# Dirac Fermions in Antiferromagnetic FeSn Kagome Lattices with Combined   Space Inversion and Time Reversal Symmetry

**Authors:** Zhiyong Lin, Chongze Wang, Pengdong Wang, Seho Yi, Lin Li, Qiang, Zhang, Yifan Wang, Zhongyi Wang, Hao Huang, Yan Sun, Yaobo Huang, Dawei Shen,, Donglai Feng, Zhe Sun, Jun-Hyung Cho, Changgan Zeng, Zhenyu Zhang

arXiv: 1906.05755 · 2020-10-07

## TL;DR

This study reveals the presence of symmetry-protected Dirac fermions in antiferromagnetic FeSn kagome lattices, demonstrating how combined symmetries influence topological states, with experimental verification via ARPES.

## Contribution

It uncovers stable Dirac fermions protected by combined $PT$ and non-symmorphic symmetries in FeSn, expanding understanding of symmetry-topology relationships in quantum materials.

## Key findings

- Dirac fermions are present in FeSn with broken $P$ and $T$ but preserved $PT$ symmetry.
- Dirac states observed in bulk and surface via ARPES.
- Symmetry breaking can transform Dirac fermions into Weyl or massive Dirac fermions.

## Abstract

Symmetry principles play a critical role in formulating the fundamental laws of nature, with a large number of symmetry-protected topological states identified in recent studies of quantum materials.
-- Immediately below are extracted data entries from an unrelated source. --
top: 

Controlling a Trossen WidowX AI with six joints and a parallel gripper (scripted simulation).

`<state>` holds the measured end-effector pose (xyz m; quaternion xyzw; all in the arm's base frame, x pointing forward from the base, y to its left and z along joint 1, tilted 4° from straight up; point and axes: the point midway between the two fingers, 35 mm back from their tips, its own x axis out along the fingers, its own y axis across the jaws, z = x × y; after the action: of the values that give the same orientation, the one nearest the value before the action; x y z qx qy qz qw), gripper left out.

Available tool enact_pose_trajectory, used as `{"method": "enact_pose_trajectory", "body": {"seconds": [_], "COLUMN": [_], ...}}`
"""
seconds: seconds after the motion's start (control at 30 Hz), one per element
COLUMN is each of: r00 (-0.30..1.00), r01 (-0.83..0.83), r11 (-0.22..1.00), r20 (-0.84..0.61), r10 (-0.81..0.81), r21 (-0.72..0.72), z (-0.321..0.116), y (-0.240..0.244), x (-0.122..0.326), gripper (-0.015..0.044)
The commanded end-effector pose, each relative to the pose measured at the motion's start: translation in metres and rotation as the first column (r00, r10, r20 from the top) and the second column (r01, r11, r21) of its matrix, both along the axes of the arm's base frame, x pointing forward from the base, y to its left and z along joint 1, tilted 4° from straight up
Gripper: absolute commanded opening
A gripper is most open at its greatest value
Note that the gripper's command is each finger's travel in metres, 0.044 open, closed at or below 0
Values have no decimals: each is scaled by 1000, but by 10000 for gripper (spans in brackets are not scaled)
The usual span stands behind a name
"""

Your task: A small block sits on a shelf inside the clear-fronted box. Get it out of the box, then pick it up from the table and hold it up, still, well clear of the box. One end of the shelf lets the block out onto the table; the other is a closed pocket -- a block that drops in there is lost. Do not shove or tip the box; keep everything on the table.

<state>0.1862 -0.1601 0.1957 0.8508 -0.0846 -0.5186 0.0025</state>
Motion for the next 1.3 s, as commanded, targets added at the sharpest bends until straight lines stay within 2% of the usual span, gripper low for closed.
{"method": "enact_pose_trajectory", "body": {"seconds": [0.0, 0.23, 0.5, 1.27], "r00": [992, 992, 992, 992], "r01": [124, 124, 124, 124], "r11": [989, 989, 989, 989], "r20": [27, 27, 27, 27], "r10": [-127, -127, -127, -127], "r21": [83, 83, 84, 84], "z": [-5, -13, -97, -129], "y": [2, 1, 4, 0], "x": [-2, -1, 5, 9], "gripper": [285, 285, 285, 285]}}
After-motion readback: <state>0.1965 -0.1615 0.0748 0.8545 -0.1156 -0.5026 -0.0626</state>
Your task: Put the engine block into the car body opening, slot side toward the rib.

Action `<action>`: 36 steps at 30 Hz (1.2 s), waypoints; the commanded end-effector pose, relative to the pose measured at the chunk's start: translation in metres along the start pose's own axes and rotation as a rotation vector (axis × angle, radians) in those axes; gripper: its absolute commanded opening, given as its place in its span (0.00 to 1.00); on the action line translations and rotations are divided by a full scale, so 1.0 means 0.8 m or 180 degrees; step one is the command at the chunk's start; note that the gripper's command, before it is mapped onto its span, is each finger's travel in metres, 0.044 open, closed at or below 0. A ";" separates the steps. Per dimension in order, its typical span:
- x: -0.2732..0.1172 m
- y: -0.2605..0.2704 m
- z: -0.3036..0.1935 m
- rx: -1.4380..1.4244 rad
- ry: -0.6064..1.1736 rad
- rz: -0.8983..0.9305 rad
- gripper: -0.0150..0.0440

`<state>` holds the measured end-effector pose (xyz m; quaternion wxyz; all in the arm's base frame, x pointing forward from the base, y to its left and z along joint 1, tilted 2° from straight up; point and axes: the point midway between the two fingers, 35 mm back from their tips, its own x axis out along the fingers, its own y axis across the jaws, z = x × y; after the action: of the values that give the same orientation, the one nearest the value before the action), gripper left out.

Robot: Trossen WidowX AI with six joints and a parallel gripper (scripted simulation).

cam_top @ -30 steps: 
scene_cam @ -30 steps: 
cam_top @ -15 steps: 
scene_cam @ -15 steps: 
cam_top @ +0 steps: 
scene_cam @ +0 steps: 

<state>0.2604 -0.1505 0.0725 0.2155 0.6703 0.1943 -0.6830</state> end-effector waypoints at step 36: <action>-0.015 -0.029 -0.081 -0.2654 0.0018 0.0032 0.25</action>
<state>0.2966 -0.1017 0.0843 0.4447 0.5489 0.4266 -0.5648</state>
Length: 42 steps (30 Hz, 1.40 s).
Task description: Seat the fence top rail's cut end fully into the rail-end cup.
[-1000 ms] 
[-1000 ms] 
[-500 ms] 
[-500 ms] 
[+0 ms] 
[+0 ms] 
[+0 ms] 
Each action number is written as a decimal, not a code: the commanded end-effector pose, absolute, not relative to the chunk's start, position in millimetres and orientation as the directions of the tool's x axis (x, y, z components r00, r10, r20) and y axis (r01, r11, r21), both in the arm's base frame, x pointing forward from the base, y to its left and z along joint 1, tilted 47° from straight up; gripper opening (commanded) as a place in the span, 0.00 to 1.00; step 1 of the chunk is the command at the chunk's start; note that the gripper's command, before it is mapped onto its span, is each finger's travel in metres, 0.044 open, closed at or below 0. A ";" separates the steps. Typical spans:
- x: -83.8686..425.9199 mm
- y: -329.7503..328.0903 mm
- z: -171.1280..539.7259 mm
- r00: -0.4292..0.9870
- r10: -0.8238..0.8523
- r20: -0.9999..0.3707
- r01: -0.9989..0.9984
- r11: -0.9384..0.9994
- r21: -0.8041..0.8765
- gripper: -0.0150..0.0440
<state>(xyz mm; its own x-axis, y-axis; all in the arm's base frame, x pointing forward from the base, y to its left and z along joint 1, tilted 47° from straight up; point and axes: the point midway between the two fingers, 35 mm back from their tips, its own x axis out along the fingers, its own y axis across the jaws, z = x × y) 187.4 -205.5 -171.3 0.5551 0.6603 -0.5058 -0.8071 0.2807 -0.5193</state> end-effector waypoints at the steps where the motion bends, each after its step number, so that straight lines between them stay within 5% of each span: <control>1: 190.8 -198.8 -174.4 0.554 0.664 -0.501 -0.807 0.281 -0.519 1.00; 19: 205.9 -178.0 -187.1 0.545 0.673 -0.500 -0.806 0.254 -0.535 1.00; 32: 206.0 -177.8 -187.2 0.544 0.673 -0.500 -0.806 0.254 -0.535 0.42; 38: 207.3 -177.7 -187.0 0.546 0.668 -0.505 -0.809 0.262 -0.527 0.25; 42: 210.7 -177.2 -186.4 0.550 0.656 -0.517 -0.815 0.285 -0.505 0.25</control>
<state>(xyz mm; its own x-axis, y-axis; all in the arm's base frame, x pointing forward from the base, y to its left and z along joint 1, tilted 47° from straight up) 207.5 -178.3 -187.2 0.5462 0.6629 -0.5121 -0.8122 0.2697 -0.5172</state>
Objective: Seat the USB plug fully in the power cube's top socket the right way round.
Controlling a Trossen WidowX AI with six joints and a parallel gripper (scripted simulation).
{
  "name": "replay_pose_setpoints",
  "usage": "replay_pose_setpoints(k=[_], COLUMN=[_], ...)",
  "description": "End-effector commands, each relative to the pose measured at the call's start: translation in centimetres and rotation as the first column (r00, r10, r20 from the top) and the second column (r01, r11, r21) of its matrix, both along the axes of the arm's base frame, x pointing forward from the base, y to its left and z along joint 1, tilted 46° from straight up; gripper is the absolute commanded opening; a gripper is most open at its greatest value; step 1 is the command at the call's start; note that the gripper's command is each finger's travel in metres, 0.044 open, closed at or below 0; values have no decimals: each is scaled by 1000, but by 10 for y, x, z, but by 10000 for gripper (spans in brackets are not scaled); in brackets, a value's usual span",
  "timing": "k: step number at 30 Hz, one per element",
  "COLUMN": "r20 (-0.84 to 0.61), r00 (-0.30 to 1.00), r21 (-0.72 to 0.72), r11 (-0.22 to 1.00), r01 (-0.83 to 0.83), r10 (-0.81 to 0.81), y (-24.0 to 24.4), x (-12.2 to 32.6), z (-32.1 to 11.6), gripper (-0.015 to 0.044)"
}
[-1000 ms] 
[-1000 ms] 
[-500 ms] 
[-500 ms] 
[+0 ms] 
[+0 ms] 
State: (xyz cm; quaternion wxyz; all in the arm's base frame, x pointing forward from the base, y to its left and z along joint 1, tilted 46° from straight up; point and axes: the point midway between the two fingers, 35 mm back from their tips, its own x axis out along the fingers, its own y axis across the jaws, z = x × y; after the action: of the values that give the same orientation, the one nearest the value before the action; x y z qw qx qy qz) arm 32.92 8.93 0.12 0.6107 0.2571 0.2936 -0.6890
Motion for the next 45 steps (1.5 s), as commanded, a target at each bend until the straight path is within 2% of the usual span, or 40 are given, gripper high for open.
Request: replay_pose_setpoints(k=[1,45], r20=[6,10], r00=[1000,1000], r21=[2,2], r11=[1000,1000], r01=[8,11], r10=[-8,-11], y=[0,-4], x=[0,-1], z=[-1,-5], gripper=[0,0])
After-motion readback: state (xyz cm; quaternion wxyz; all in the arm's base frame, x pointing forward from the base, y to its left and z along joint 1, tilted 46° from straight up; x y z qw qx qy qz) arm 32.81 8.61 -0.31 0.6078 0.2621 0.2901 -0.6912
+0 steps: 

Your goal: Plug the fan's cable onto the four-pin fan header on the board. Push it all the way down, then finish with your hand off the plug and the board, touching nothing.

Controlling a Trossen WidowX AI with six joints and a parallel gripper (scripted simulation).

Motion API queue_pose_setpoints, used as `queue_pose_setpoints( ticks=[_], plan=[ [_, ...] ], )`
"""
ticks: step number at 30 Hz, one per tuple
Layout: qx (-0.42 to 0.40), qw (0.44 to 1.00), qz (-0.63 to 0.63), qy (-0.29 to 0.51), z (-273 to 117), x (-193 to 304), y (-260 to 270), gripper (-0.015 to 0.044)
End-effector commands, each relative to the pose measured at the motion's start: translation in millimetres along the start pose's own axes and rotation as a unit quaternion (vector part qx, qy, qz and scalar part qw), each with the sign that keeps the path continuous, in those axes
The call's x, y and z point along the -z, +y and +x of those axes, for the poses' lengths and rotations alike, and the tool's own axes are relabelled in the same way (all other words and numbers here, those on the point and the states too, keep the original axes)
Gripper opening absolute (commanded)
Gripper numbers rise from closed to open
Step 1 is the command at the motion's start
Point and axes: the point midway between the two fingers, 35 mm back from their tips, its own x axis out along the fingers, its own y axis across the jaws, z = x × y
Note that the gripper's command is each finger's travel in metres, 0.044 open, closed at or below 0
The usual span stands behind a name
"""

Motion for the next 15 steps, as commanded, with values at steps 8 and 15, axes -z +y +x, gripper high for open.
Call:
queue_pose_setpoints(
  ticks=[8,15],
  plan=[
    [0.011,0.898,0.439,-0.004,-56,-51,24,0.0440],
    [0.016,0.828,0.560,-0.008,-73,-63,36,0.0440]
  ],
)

As compelling examples, massless Dirac fermions are jointly protected by the space inversion symmetry $P$ and time reversal symmetry $T$ supplemented by additional crystalline symmetry, while evolving into Weyl fermions when either $P$ or $T$ is broken. Here, based on first-principles calculations, we reveal that massless Dirac fermions are present in a layered FeSn crystal containing antiferromagnetically coupled ferromagnetic Fe kagome layers, where each of the $P$ and $T$ symmetries is individually broken but the combined $PT$ symmetry is preserved. These stable Dirac fermions protected by the combined $PT$ symmetry with additional non-symmorphic $S_{\rm{2z}}$ symmetry can be transformed to either massless/massive Weyl or massive Dirac fermions by breaking the $PT$ or $S_{\rm{2z}}$ symmetry. Our angle-resolved photoemission spectroscopy experiments indeed observed the Dirac states in the bulk and two-dimensional Weyl-like states at the surface. The present study substantially enriches our fundamental understanding of the intricate connections between symmetries and topologies of matter, especially with the spin degree of freedom playing a vital role.